Computing Joins Using Sorting

COMP207 Lectures 2021-11-16

Equijoins

An equijoin:

\[R\bowtie_{A=B}\]

is defined as:

\[\sigma_{A=B}(R\times S)\]

$A,B$ are the join attributes.

You can see an example on the following tables:

Stores

code city

12345 1

67910 2

code	city
12345	1
67910	2

Employees

name	depart
Oscar	12345
Janice	67910
David	67910

$\text{Stores}\bowtie_\text{code=depart}\text{Employees}$

code	city	name	depart
1235	1	Oscar	12345
67910	2	Janice	679810
67910	2	David	678910

Merging (Merge Sort)

If $R$ is sorted on $A$ and $S$ is sorted on $B$, then $R\bowtie_{A=B}S$ can be computed with one pass over $R$ and $S$ + run time equal to the size of the output.

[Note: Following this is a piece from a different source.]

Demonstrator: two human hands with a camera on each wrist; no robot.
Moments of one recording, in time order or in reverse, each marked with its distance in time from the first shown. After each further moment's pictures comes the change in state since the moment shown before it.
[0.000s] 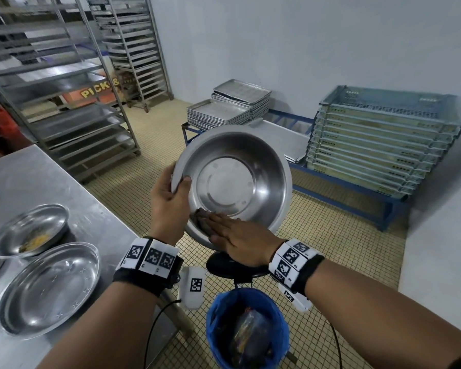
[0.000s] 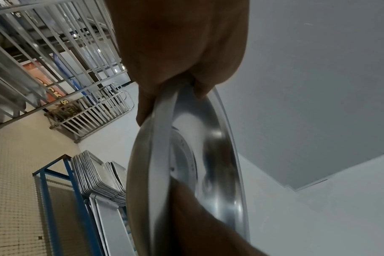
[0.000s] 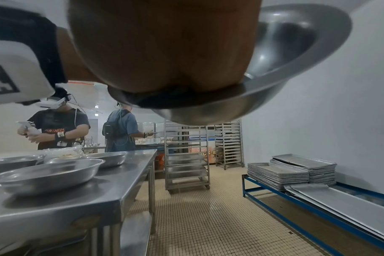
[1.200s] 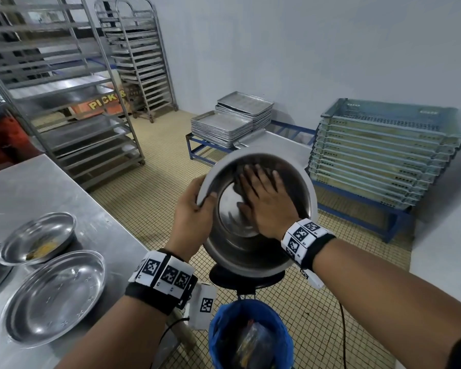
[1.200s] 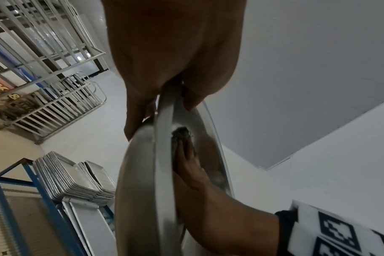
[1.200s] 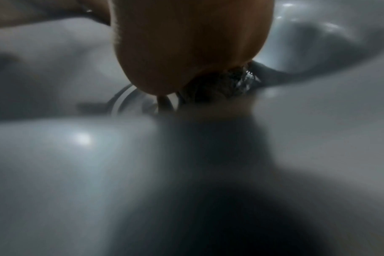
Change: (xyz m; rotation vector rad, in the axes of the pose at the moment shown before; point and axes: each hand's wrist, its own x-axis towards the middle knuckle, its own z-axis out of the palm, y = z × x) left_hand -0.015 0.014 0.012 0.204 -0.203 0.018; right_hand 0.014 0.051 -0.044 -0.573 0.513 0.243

With sorted tables we can just step through the columns in the constraint ($A$ and $B$) while one is smaller than the other and just print out when the constraint is matched.

This gives a runtime of:

\[O\lvert R\rvert +\lvert S\rvert +\text{size of output}\]

Merging with Duplicates in Column $A$

If there are duplicates in the left table then you can just loop through the right table again for the duplicate values.

Algorithm

You can use the following algorithm to compute this:

Sort $R$ on $A$
Sort $S$ on $B$
Merge the sorted $R$ and $S$

Running time $O(\lvert R\rvert \times \log_2\lvert R\rvert)$
Running time $O(\lvert S\rvert \times \log_2\lvert S\rvert)$
Running time O\lvert R\rvert +\lvert S\rvert +\text{size of output}

Therefore the typical running time is:

\[O(\lvert R\rvert\log_2\lvert R\rvert +\lvert S\rvert\log_2\lvert S\rvert)\]

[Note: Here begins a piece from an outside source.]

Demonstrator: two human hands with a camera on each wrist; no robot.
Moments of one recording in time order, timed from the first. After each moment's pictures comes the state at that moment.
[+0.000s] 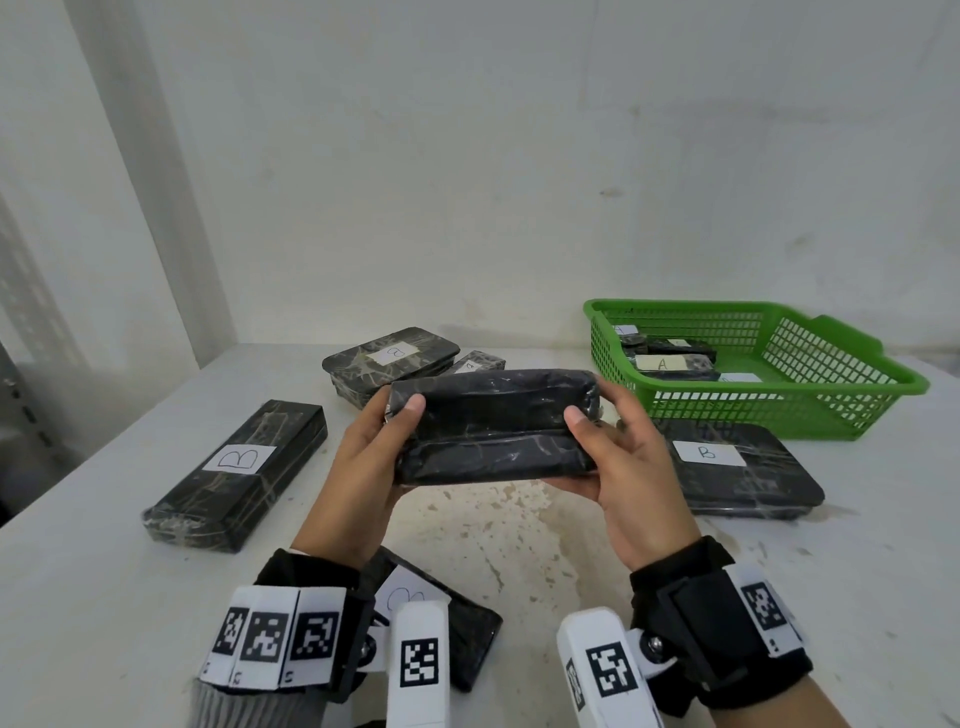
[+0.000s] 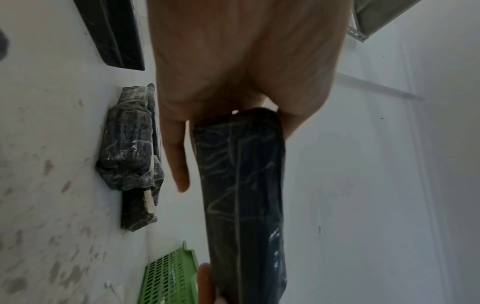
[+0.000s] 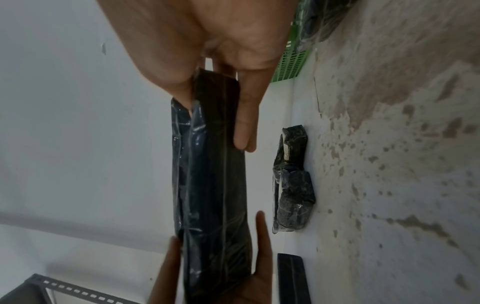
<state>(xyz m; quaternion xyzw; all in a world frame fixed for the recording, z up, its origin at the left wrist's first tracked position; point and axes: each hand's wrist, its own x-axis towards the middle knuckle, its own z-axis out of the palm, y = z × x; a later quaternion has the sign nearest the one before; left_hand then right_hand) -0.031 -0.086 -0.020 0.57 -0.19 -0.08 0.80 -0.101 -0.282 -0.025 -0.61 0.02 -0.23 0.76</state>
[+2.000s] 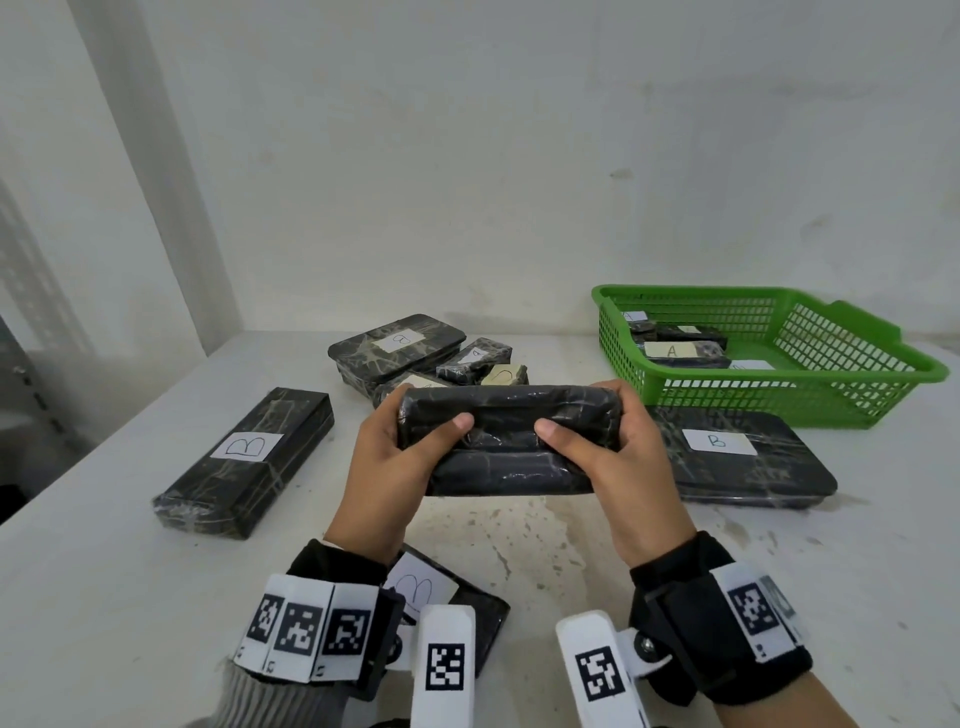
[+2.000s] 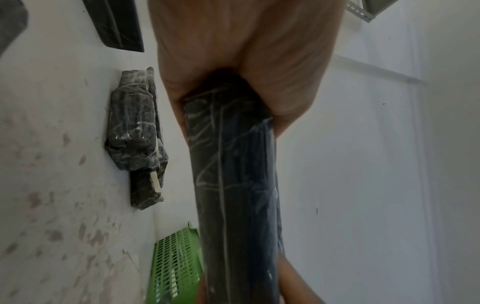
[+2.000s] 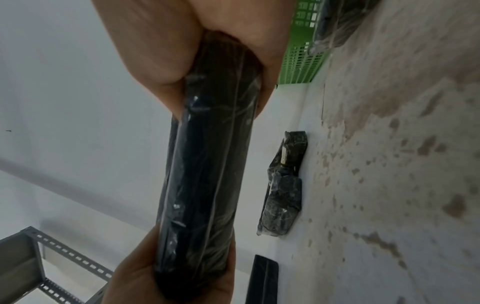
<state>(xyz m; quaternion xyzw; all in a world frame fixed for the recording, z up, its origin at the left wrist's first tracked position) -0.039 -0.100 -0.027 0.59 -0.18 0.00 0.79 -0.100 -0.271 -0.027 -0.65 0.03 -0.26 0.71</state>
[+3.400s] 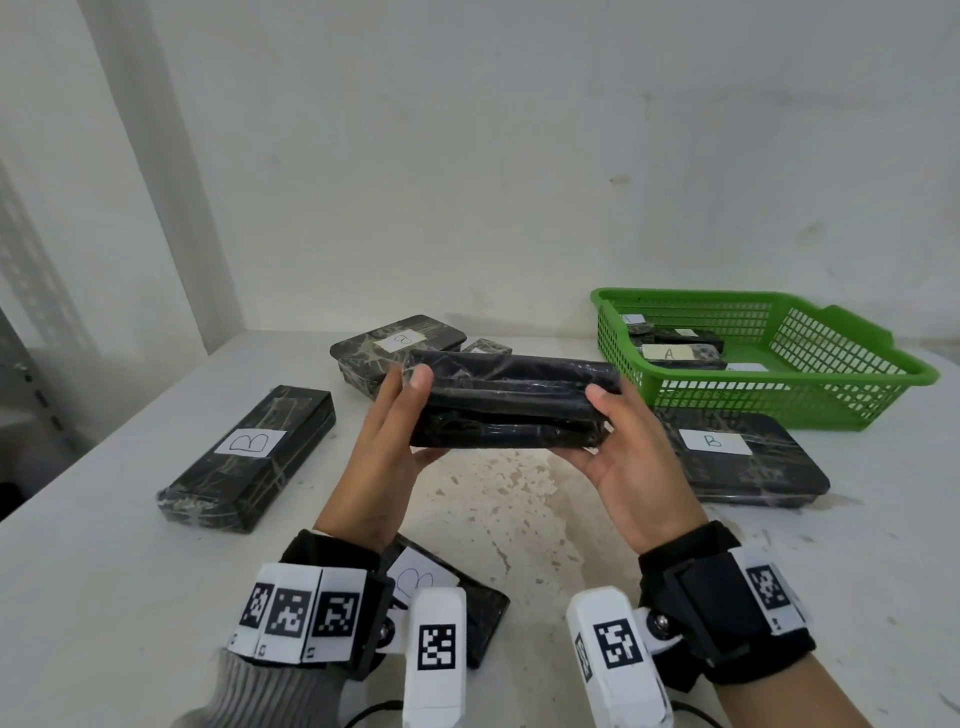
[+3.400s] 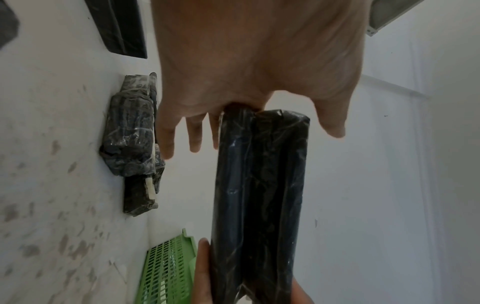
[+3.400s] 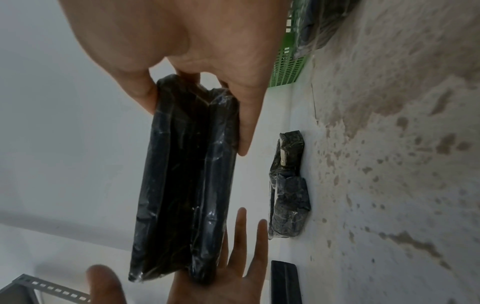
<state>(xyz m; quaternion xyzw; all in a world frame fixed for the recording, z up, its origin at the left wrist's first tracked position) -0.033 -0.090 -0.021 0.55 -0.18 -0.07 0.81 -0.099 -0.278 -0.022 -0.54 0.00 -0.20 0.82</state>
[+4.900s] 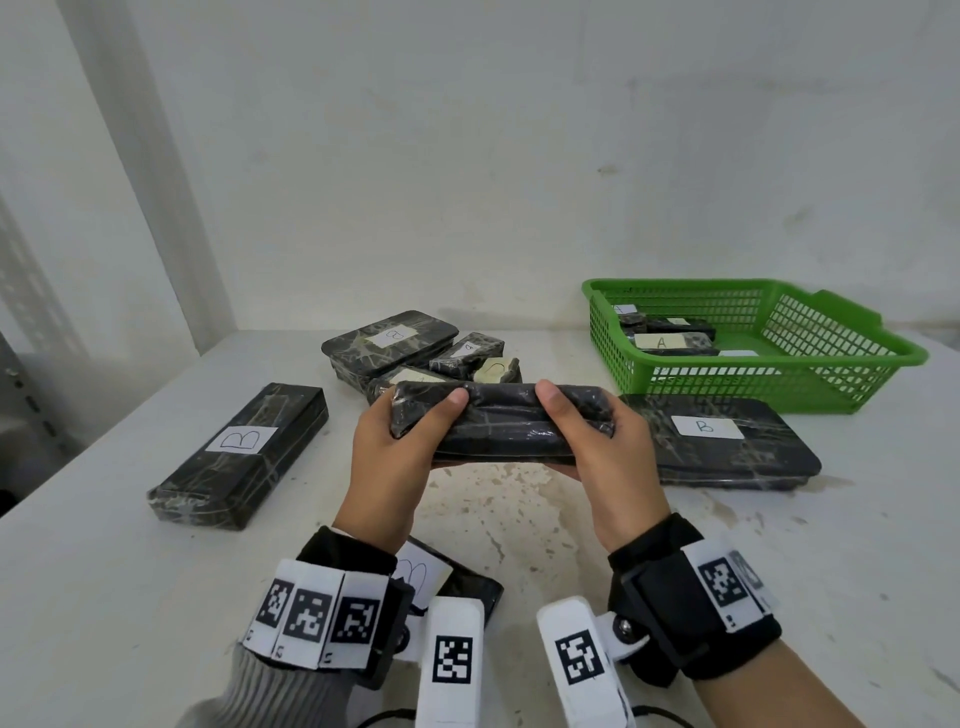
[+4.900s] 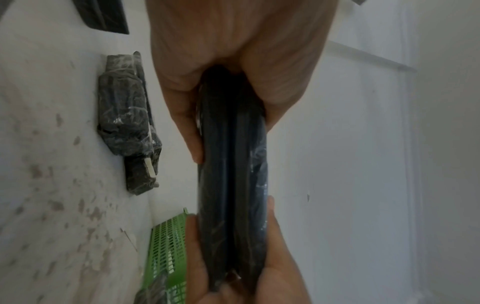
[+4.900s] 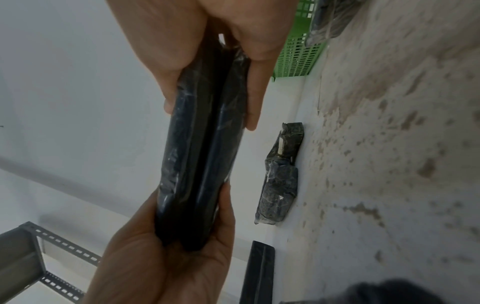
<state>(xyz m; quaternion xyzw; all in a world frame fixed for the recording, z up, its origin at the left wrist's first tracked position) -0.050 -0.108 -0.022 0.60 -0.12 0.01 0.79 -0.099 -0.262 -0.031 -0.62 0.08 -0.29 0.72</state>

This is much faster than nested loop join but is the same in the worse case scenario.

Running Time vs. Disk Access

$B$ - Size of a disk block (512/4k bytes)
$M$ - Number of disk blocks that fit into available RAM

Algorithm	No. of Elementary Operations	No. of Disk Accesses
Reading a relation $R$.	$O(\lvert R\rvert)$	$O(\frac{\lvert R \rvert}B)$
Sorting $R$ on attrubte $A$	$O(\lvert R\rvert\log_2\lvert R \rvert)$	$O(\frac{\lvert R\rvert}B\log_M\frac{\lvert R \rvert}B)$